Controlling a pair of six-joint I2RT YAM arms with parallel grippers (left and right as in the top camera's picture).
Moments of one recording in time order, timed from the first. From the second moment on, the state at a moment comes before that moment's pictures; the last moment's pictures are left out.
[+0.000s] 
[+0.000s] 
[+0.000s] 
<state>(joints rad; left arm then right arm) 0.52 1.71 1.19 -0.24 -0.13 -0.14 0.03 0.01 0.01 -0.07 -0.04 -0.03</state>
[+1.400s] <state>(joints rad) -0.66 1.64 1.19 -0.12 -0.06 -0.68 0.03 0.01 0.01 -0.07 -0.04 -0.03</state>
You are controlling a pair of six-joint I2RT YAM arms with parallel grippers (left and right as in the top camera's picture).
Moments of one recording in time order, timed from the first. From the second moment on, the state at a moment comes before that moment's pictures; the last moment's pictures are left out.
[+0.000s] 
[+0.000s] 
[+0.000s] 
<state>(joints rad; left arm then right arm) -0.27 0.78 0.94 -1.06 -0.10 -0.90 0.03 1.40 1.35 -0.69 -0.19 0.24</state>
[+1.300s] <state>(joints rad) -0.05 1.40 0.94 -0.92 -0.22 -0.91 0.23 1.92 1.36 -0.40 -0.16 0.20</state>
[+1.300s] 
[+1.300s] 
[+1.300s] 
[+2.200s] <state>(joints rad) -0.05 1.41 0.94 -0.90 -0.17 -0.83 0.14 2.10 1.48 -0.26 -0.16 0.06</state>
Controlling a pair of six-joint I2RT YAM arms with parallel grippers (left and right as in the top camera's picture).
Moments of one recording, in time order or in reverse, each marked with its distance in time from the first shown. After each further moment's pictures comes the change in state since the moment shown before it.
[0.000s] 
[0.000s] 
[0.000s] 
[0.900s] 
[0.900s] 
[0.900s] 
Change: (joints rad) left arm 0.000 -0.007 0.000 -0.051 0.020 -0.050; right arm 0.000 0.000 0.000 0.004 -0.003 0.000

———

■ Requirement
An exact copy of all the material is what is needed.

■ Solution to this problem
Controlling a pair of six-joint I2RT YAM arms with parallel grippers (left and right as in the top camera's picture).
Moments of one recording in time order, timed from the first. From the second moment on, the state at a moment comes before that moment's pictures; the last moment's pictures are left out.
[+0.000s] 
[+0.000s] 
[+0.000s] 
<state>(joints rad; left arm then right arm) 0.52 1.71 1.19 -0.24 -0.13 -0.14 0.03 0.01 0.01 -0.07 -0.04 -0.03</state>
[+1.400s] <state>(joints rad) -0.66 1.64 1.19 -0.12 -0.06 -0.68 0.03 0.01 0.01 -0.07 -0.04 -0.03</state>
You are controlling a pair of six-joint I2RT YAM arms with parallel grippers (left and right as in the top camera's picture).
Moments of one recording in time order, timed from the first. From the second moment on, the state at a moment comes before that moment's pictures; the last moment's pictures are left out.
[+0.000s] 
[+0.000s] 
[+0.000s] 
<state>(joints rad; left arm then right arm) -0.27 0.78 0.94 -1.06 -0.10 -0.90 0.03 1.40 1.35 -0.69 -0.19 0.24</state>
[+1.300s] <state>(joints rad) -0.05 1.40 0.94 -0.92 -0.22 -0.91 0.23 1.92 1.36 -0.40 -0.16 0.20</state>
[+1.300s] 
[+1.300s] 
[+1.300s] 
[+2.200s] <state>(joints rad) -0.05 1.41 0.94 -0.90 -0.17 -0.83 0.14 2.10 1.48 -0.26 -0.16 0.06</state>
Controlling a pair of six-joint I2RT YAM arms with parallel grippers (left and right as in the top camera's picture).
Moments of one recording, in time order or in reverse, each marked with its distance in time from the first shown. After each further moment's pictures comes the change in state since the moment shown before it.
[0.000s] 
[0.000s] 
[0.000s] 
[0.900s] 
[0.900s] 
[0.900s] 
Change: (joints rad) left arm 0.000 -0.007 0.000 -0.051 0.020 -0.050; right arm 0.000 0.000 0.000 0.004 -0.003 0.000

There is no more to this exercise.